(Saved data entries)
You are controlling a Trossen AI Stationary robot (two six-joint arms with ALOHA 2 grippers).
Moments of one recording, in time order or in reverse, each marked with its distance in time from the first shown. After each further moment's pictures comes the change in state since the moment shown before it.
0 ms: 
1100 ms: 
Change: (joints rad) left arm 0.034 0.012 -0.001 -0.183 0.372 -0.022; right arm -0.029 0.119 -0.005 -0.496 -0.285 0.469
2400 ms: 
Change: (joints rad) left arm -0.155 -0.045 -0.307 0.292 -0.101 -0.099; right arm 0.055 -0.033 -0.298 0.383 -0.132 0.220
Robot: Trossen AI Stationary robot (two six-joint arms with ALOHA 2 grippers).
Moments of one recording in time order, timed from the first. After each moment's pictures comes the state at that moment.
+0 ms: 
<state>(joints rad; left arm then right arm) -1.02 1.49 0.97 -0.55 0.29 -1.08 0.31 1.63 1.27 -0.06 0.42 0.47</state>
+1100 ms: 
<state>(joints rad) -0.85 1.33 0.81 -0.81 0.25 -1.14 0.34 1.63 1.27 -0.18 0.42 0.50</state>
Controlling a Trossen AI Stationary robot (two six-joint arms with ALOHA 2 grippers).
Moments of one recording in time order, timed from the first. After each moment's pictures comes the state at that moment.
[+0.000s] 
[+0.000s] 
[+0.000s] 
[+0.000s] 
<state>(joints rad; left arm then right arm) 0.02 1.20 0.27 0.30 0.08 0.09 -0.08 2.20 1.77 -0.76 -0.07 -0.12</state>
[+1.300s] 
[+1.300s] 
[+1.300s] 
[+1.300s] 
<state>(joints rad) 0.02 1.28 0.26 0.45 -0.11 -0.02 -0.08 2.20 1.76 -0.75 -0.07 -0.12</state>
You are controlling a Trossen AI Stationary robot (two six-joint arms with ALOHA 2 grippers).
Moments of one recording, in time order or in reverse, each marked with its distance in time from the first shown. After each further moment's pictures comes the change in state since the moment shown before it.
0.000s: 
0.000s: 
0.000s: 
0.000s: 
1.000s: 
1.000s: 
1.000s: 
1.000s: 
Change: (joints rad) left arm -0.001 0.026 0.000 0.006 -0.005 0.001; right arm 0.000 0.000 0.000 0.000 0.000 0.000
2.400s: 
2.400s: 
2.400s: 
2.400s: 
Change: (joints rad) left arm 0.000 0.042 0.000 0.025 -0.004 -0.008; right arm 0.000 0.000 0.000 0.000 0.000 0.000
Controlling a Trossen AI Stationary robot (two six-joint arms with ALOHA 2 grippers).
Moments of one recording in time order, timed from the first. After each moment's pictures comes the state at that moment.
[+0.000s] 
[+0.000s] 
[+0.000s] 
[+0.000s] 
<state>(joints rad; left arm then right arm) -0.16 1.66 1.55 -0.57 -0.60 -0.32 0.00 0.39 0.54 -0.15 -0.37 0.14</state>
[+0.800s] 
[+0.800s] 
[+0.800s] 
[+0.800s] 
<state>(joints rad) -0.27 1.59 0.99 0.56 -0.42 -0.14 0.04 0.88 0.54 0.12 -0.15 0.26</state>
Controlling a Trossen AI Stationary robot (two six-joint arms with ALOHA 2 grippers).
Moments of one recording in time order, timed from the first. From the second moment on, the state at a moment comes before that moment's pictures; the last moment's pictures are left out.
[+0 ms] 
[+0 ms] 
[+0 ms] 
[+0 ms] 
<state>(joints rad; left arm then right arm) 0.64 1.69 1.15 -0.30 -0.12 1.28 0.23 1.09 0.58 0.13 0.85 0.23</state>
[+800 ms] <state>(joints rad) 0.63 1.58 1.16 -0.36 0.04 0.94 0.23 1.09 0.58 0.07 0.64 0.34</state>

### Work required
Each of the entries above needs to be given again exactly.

### Task output
You are controlling a Trossen AI Stationary robot (two six-joint arms with ALOHA 2 grippers).
Moments of one recording, in time order or in reverse, each marked with its distance in time from the first shown. After each further moment's pictures comes the change in state since the moment shown before it.
0 ms: 
1100 ms: 
Change: (joints rad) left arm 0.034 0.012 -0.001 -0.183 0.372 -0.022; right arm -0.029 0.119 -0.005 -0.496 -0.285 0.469
2400 ms: 
Change: (joints rad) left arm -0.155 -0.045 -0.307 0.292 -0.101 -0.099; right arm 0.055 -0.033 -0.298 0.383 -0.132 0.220
Robot: Trossen AI Stationary robot (two six-joint arms with ALOHA 2 grippers).
Moments of one recording in time order, timed from the first. After each moment's pictures comes the state at that moment.
+0 ms: 
<state>(joints rad; left arm then right arm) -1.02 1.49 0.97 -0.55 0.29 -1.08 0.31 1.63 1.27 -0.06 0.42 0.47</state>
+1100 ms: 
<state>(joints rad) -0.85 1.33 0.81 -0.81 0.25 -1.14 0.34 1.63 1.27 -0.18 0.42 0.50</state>
Controlling a Trossen AI Stationary robot (two six-joint arms with ALOHA 2 grippers).
Moments of one recording in time order, timed from the first. After each moment's pictures comes the state at that moment.
[+0.000s] 
[+0.000s] 
[+0.000s] 
[+0.000s] 
<state>(joints rad; left arm then right arm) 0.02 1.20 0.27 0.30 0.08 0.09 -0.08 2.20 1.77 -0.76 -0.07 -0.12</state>
[+1.300s] 
[+1.300s] 
[+1.300s] 
[+1.300s] 
<state>(joints rad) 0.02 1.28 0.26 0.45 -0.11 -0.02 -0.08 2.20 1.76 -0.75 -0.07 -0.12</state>
You are controlling a Trossen AI Stationary robot (two six-joint arms with ALOHA 2 grippers).
Moments of one recording, in time order or in reverse, each marked with its distance in time from the first shown. After each further moment's pictures comes the change in state since the moment shown before it.
0.000s: 
0.000s: 
0.000s: 
0.000s: 
1.000s: 
1.000s: 
1.000s: 
1.000s: 
Change: (joints rad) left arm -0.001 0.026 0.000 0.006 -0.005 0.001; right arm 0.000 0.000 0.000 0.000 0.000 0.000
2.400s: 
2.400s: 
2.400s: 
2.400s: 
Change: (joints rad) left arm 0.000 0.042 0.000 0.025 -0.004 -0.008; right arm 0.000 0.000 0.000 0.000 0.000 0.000
Controlling a Trossen AI Stationary robot (two six-joint arms with ALOHA 2 grippers).
Moments of one recording in time order, timed from the first. After each moment's pictures comes the state at that moment.
[+0.000s] 
[+0.000s] 
[+0.000s] 
[+0.000s] 
<state>(joints rad; left arm then right arm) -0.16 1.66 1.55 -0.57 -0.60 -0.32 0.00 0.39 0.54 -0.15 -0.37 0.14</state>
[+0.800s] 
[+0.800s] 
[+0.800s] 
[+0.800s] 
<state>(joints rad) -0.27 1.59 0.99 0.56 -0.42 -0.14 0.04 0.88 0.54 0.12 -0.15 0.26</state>
Controlling a Trossen AI Stationary robot (two six-joint arms with ALOHA 2 grippers).
Moments of one recording in time order, timed from the first. From the second moment on, the state at a moment comes before that moment's pictures; the last moment's pictures are left out.
[+0 ms] 
[+0 ms] 
[+0 ms] 
[+0 ms] 
<state>(joints rad; left arm then right arm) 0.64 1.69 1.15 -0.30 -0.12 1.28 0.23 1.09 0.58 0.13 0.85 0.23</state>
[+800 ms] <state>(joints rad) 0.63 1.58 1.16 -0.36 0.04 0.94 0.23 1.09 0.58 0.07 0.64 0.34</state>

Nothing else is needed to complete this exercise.